The United States has sought to combine freedom of speech with freedom of religion. That double heritage is important, and certainly my thinking has been conditioned by growing up in the U.S. But how does one reconcile the freedom to believe the teachings of a religion, with the freedom to argue against those teachings? Iranian theocratic leadership would apparently resolve that conflict by eliminating the freedom of speech, at least insofar as speech that challenges religious authority. In the U.S. I think people often reconcile the two by a political correctness, in which it is impolite to argue against the beliefs of others. ( Do good manners sometimes have as much impact as bad laws?)

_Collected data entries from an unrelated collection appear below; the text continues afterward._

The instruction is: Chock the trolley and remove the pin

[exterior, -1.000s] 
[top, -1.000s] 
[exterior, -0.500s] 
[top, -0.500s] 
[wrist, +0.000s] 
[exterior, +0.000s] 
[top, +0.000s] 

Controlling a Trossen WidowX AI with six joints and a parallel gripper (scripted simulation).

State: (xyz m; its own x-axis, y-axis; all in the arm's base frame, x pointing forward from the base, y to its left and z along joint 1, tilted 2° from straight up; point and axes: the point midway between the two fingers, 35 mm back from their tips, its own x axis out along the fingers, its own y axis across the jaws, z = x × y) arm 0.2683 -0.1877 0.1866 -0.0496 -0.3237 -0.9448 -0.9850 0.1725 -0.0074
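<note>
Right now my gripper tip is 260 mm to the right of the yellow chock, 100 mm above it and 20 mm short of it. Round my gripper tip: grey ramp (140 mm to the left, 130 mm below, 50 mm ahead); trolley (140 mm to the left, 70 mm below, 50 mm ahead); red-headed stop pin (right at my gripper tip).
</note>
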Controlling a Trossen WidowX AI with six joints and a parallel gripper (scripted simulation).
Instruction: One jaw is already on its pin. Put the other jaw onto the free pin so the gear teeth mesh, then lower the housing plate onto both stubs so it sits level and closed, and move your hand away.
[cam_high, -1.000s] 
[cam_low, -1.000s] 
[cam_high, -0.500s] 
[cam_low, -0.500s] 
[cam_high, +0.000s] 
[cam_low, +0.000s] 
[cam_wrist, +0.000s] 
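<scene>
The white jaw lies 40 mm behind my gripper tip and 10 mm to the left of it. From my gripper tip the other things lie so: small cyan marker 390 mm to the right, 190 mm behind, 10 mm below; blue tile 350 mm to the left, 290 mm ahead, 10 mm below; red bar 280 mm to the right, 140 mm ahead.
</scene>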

The relative success of Creationism in the U.S. is perhaps evidence that fundamentalist Christian preachers are less reticent about criticizing scientists than scientists about criticizing fundamentalist belief. Good manners apparently allows criticism of science. But I believe people should argue as forcefully as possible against the imposition of bad science even when that imposition is based on religious doctrine. And I think that people ought to be able to argue the validity of information, the evidence adduced in support, and the criteria of validity – to question whether religious authority outweighs scientific evidence.
Does nationalism trump freedom of speech? Tough question! I was fortunate enough some years ago to hear Elena Bonner, the widow of Andrei Sakharov and a longtime human rights activist, who questioned why so many of us believe that national rights trump human rights. Why were we so willing to see abuse of human rights in countries while free nations stood by honoring national sovereignty; why should sovereign rights trump human rights? Should we be any more willing to see the imposition of (false) propaganda and the denial of freedom of speech and press by governments without speaking out?
The Declaration of Independence says “Governments are instituted among Men, deriving their just powers from the consent of the governed.” Most Americans recognize this as a cornerstone of American political thinking. Note how different this position is from that of theocratic states holding that government derives its authority from divine will. Indeed, it was a direct challenge to British claims that its sovereignty in the colonies was based on the divine right of its king. Americans therefore tend to believe that citizens bear responsibility for the actions of their governments, and that minorities who coerce acceptance of unjust governments are criminal – and that those responsible for government are subject to sanctions when government transgresses. Such a belief seems reasonable in a world of free discourse, where people can choose what to believe, where they are educated to weigh evidence and make decisions, and where they believe theirs is the right to choose, or indeed rebel. Those beliefs are less tenable in those places where the media are saturated by lies, where there is no right to dissent, where discussion is discouraged, and where people are imprisoned for publishing unauthorized information and dissenting opinion, and where people feel powerless in the face of divine choice.
An Iranian student this week sent me an email, asking whether I believed that the “Internet is a kind of cultural invasion”. I don’t think the Internet is an invasion; I think that it is a information infrastructure. What I do think is that a cultural revolution may be needed to utilize the Internet fully as a tool for development. Closed cultures are unlikely to breed knowledge economies.